The lessons of EFH and other make-whole decisions are clear. To avoid litigation over the enforceability of a make-whole premium in bankruptcy, parties entering into indenture agreements should pay careful attention to drafting. In particular, holders and indenture trustees should ensure that the contract provides that repayment is impermissible prior to the maturity date, and that a make-whole premium is expressly payable upon an automatic acceleration of the notes caused by a bankruptcy default. Drafting an unambiguous contract, like the indenture at issue in EFH, will limit the uncertainty of a court’s consideration of extrinsic evidence of the parties’ intent with respect to the make-whole provision. However, bankruptcy disputes concerning make-whole provisions are likely to continue as litigants dispute imperfectly drafted indentures and litigate bankruptcy issues such as whether make-wholes are allowable interest under the Bankruptcy Code and whether holders can lift the automatic stay to decelerate the notes.

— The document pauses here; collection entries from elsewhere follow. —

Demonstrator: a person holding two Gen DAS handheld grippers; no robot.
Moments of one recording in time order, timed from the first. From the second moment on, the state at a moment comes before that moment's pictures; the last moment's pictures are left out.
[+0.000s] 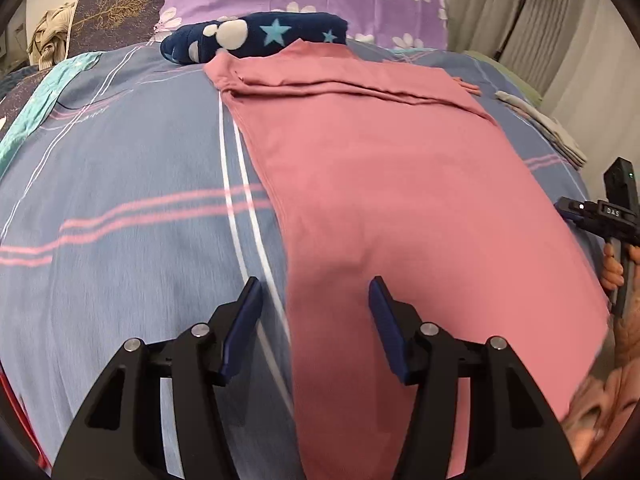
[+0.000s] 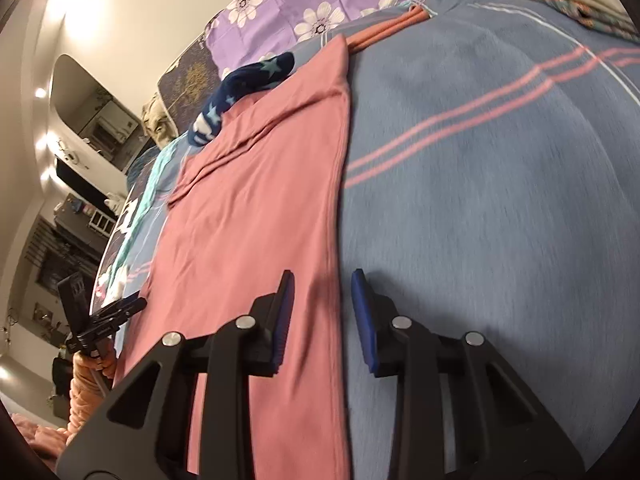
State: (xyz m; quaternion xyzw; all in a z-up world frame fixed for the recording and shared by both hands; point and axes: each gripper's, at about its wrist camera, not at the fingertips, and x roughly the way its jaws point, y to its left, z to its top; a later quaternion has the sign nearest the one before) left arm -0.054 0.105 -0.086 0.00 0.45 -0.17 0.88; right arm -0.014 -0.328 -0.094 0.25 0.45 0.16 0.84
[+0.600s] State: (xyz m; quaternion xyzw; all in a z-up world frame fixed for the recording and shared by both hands) left arm -0.146 0.137 -0.088 -0.11 0.42 -0.26 0.86; right arm -0.114 -0.330 -0.093 0.27 0.45 0.22 0.82
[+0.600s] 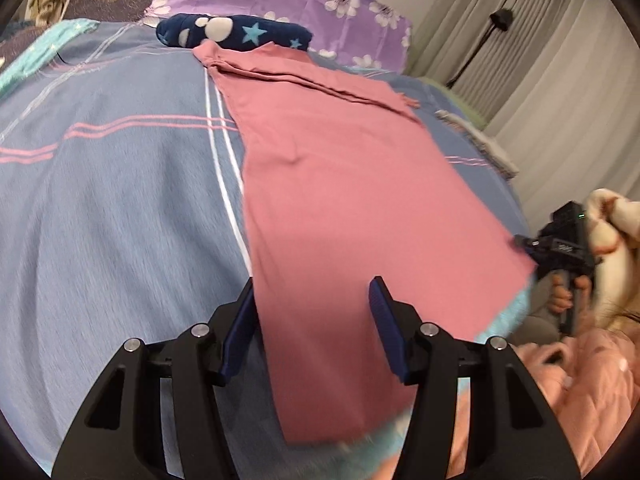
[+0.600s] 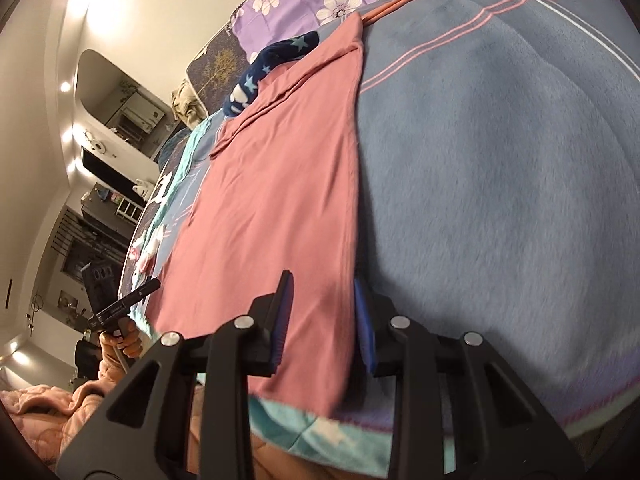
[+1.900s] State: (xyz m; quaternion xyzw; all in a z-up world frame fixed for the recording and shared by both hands) left arm -0.160 0.147 0.021 -0.24 0.24 -0.23 0.91; right arm -0.108 -0.350 0.021 0.32 0.25 0.24 0.88
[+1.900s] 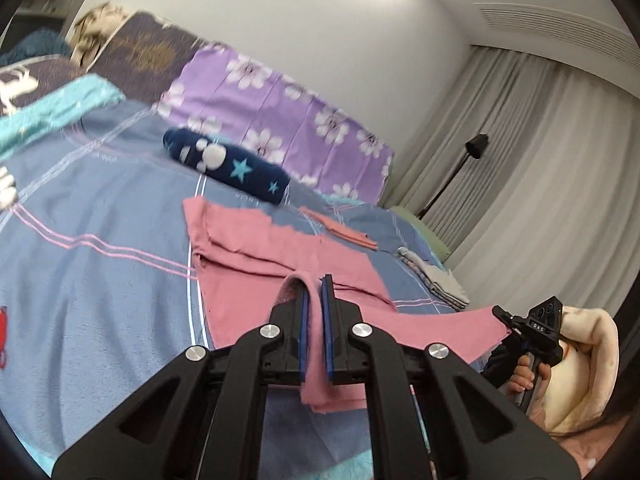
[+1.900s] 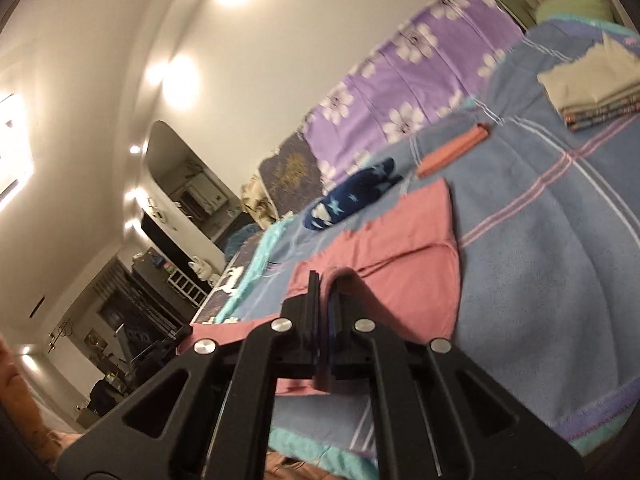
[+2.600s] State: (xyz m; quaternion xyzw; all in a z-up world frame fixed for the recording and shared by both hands) left arm -0.093 0.142 -0.058 -0.18 0.41 -0.17 0.88; right arm -0.001 -0.344 -0.050 0.32 0.35 0.16 0.86
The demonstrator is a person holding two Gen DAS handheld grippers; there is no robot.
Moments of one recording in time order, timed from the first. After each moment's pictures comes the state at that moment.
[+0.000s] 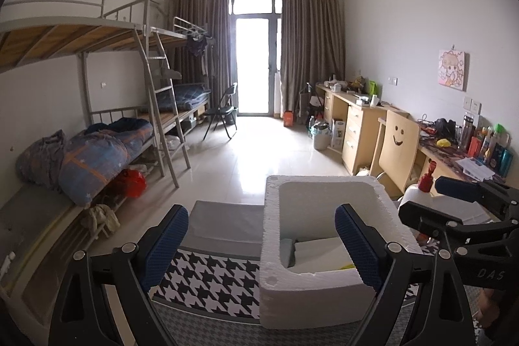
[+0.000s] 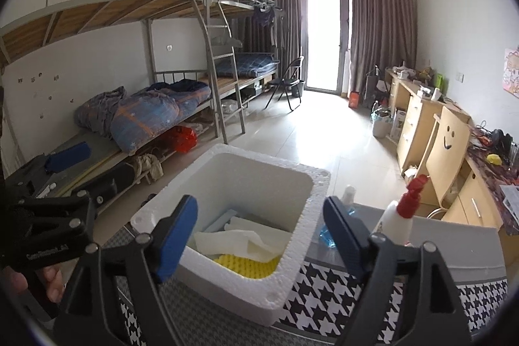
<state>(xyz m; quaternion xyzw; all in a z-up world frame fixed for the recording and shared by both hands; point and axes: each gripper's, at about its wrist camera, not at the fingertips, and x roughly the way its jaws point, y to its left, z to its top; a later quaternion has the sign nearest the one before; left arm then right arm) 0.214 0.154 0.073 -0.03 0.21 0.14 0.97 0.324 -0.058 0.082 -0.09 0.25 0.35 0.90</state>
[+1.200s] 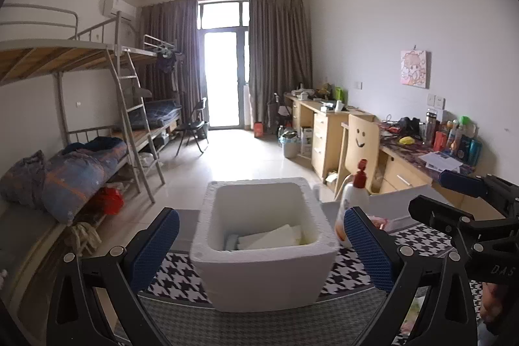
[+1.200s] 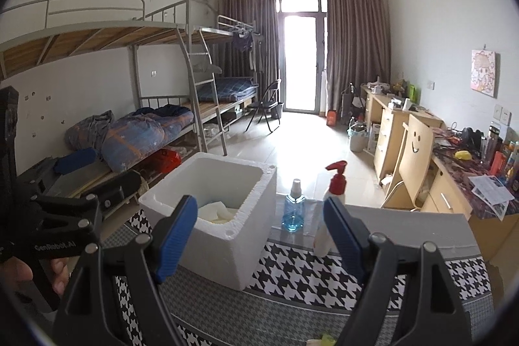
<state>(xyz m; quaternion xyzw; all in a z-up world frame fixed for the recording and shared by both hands) 0.177 0.086 0.094 -0.01 0.18 0.07 0.98 0.269 -0.143 0.101 -0.06 0.20 0.31 0.93</state>
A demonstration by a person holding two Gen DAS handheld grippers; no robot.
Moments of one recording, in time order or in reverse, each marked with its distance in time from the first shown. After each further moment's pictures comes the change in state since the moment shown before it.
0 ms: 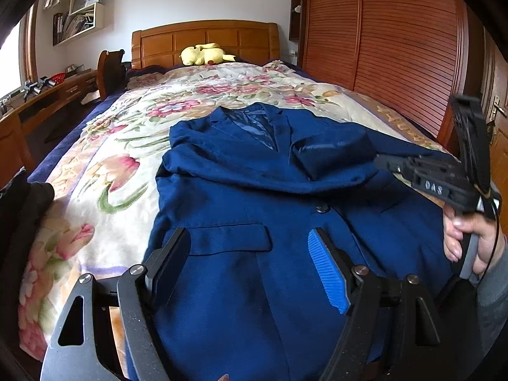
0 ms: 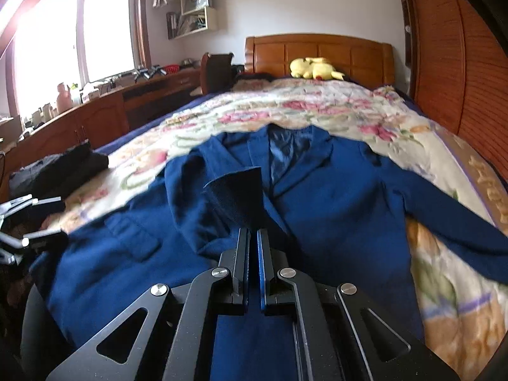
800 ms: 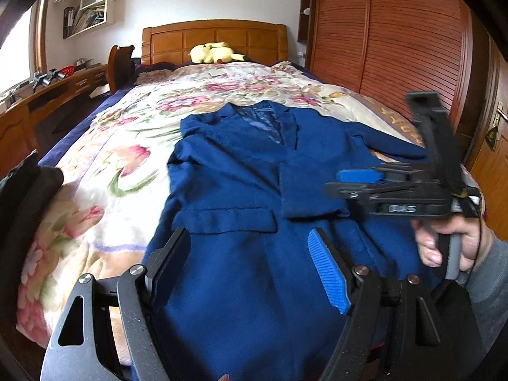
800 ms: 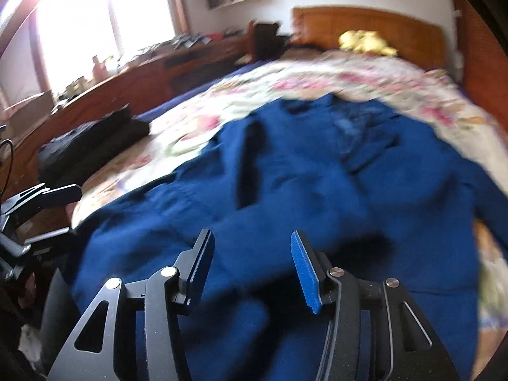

After a bankruptcy filing, the overlay of bankruptcy law to the contractual interpretation of make-whole provisions in an indenture can lead to unanticipated results. In negotiating indentures, parties should pay attention to the consequences of default, acceleration, and repayment of the notes in the context of bankruptcy. Holders negotiating with borrowers to refinance notes in the current low interest rate environment should also consider these consequences. Distressed debt investors should closely review the make-whole premium, default, and acceleration provisions of indentures, and should assume that those provisions will be read literally and strictly construed by bankruptcy courts.